▸ **Work to be completed**:
Read through the listing below and return only the lines containing "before".

▸ **Supplied data**:

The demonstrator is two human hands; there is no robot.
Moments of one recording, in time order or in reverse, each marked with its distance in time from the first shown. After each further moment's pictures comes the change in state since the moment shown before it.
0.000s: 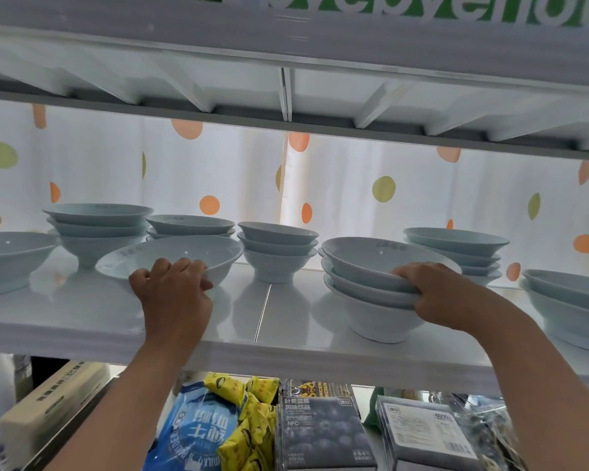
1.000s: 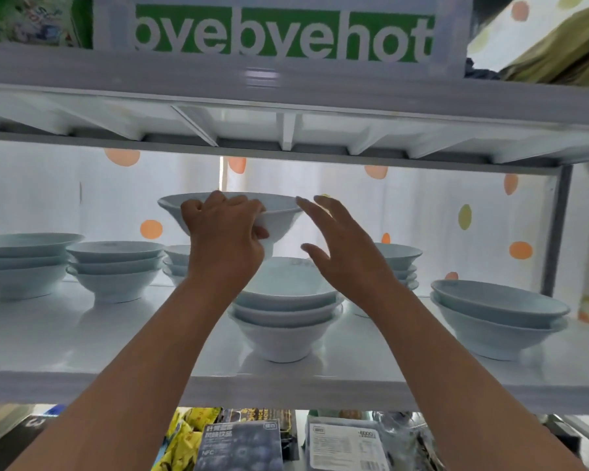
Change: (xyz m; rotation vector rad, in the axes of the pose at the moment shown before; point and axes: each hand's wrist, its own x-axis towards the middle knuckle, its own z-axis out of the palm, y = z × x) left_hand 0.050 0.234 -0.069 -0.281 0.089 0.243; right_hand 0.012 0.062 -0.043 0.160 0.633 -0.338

▸ **Solution below**:
Moments of one recording, in time order or in reverse, each marked with its distance in time from the first shown. After each further moment's pictures comes the change in state since the moment shown before it.
Change: (xyz m; rotation vector rad, in the axes of the pose at the moment shown before; point and axes: each hand's wrist, its own x-axis towards the middle knuckle, its own z-axis out of the palm, y = z × x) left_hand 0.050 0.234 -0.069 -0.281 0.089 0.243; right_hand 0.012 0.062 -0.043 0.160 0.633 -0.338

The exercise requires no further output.